The origin of Dominican cuisine was very much dictated by the resources found in the natural habitat of the Taíno tribe. With limited animals available for hunting, they relied heavily on vegetation like yuca and sweet potato. Casabe, one of the oldest known dishes in Dominican culture was at the centre of the Taíno diet – a crispy flatbread made from yuca flour. Its popularity ebbed and flowed throughout the centuries, but thanks to advancements in technology, but Casabe has made a resurgence and travellers can try this simple and delicious bread at local markets and street vendors around the island.

Spanish influences

The arrival of the Spaniards at the end of the 15th century brought with them animals and new fruits, vegetables and grains. La Bandera, which translates to “The Flag”, is the national dish and would not exist had it not been for the Spanish influence on the country’s gastronomy. The ingredients represent each colour of the Dominican flag – the kidney beans for the red, the rice for the white and the meat representing the blue. Today, La Bandera is regularly found on lunch tables in resorts and restaurants from coast to coast, and is accompanied by green salad, avocado or tostones, also known as fried plantains.

African finishes

The African influence on the Dominican Republic is potentially one of the most profound, and its roots still resonate heavily in their culture today.

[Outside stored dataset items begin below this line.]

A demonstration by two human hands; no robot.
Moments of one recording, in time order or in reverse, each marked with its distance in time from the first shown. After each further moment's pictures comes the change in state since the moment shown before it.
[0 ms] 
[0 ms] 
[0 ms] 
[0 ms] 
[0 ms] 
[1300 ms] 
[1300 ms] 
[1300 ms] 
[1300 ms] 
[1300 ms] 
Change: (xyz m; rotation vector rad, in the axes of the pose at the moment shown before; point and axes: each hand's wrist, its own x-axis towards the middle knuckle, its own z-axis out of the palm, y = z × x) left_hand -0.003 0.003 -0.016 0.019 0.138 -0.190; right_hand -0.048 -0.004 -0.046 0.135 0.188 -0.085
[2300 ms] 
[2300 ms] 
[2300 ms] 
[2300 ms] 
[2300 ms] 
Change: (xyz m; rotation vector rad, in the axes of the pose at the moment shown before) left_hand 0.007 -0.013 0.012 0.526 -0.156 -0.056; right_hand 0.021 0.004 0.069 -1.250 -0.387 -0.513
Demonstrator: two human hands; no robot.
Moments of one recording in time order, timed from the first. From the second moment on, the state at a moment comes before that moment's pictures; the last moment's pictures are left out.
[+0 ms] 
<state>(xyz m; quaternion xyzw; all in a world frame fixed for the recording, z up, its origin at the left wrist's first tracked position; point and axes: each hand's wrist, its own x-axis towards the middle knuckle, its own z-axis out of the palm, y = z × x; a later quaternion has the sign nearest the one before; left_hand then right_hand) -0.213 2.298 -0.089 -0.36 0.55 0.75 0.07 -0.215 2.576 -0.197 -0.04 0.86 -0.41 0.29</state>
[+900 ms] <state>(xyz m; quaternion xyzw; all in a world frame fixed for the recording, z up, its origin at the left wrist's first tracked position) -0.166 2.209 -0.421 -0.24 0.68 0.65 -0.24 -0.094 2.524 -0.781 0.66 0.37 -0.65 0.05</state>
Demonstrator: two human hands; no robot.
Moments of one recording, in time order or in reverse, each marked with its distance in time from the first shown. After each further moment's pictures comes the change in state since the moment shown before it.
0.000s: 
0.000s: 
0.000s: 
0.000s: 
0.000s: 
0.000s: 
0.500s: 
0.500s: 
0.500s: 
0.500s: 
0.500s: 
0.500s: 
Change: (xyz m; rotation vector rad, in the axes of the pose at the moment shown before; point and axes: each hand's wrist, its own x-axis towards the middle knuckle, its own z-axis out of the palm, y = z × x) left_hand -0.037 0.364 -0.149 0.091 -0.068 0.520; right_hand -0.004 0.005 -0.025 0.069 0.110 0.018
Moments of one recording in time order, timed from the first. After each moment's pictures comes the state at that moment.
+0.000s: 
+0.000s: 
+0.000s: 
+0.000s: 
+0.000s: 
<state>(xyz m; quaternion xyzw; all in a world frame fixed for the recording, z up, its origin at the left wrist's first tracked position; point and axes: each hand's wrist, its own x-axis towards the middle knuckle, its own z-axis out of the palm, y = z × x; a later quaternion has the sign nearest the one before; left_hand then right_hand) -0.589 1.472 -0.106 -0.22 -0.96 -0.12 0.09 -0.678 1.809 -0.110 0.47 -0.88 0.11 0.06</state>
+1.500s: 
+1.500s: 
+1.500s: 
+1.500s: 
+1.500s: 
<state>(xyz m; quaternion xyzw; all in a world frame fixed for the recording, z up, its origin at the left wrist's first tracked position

African cooking methods were often born out of necessity, so casseroles, stews and spices were used to turn less desirable cuts of meat into delicious, savoury meals. Sancocho, one of the most popular Dominican dishes,  blends Taíno, Spanish and African culinary traditions into one. Featuring yuca, a variety of meats, spices and other vegetables, this stew showcases the multicultural foundations of Dominican culture and cuisine. According to locals, Adrian Tropical in Santo Domingo serves one of the best bowls of Sancocho in the capital.